Direct, or Indirect… That is the question!
Here at Brimble, we often receive calls from confused home owners wanting to know the difference between Direct and Indirect cylinders. So to help you decipher what you already have installed, or what you’re going to need we’ve outlined the differences below with some handy cutaways from out main Cylinder Supplier, Joule UK.
As you probably know, a hot water cylinder is just a store of, you guessed it, hot water, that is then pumped around your house and comes out of your taps. The “Direct” or “Indirect” name is given to a cylinder to describe how that water is heated.
The clue with Direct Cylinders is in the name. The water inside that cylinder has a heating element or more usually two, called Immersion Heaters, think of these immersions as the metal element inside your kettle. Electricity is used to heat up the immersion element, which is submerged DIRECTLY into the water inside the tank, heating it to the required temperature. You can see on the cutaway the white heads of two immersion elements. The bottom is usually what people describe as using Economy 7, cheap off peak electricity to heat the entire cylinder from the bottom up. The second element located in the middle of the cylinder is the “Boost” option, allowing the user the ability to heat only a small part of the cylinder for a quicker boost of hot water when required.
In contrast to direct, Indirect cylinders use an external heat source, almost always a gas boiler, to heat water. This hot water is then piped into a metal coil sat submerged inside the cylinder. The heat from the boiler water transfers via the coil to heat the cylinders water without the two ever meeting. This allows water travelling through your boiler and radiators (usually a dirty brown colour if not treated properly) to remain separate from water in the cylinder which will come out of your taps.

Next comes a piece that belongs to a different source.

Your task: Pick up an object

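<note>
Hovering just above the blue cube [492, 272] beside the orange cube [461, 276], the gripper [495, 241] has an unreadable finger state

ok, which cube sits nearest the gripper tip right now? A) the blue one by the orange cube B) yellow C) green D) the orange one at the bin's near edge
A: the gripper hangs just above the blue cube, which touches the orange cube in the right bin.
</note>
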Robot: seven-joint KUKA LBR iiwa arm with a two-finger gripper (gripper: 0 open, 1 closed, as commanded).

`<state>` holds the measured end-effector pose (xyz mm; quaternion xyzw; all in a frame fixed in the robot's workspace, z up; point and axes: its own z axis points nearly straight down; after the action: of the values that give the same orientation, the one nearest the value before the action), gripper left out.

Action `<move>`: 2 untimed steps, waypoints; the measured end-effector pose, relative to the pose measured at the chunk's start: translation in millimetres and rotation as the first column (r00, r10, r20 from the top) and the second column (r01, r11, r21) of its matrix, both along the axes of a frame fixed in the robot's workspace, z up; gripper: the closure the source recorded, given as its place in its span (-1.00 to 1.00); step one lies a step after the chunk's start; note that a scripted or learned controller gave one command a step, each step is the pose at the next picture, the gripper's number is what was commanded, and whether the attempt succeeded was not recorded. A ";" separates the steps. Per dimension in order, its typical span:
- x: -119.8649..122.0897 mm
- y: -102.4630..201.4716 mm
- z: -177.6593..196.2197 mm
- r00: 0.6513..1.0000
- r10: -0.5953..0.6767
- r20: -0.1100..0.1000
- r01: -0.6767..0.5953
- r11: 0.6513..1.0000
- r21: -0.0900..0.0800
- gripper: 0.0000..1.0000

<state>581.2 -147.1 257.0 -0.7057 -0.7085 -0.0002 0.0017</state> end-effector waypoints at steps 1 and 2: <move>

The cut away on the left shows the metal coil sat inside the cylinder, it’s this coil that contains the hot water from your boiler, acting as a radiator to heat the separate cylinder water. You may have also noticed the white emersion heater showing on the bottom right of the cylinder in the picture. These are included in an Indirect Cylinder (even though they are a form of direct heating) in case of emergency boiler break downs or if you have solar PV on your property, allowing you to use free electricity to heat your cylinder instead of the gas boiler.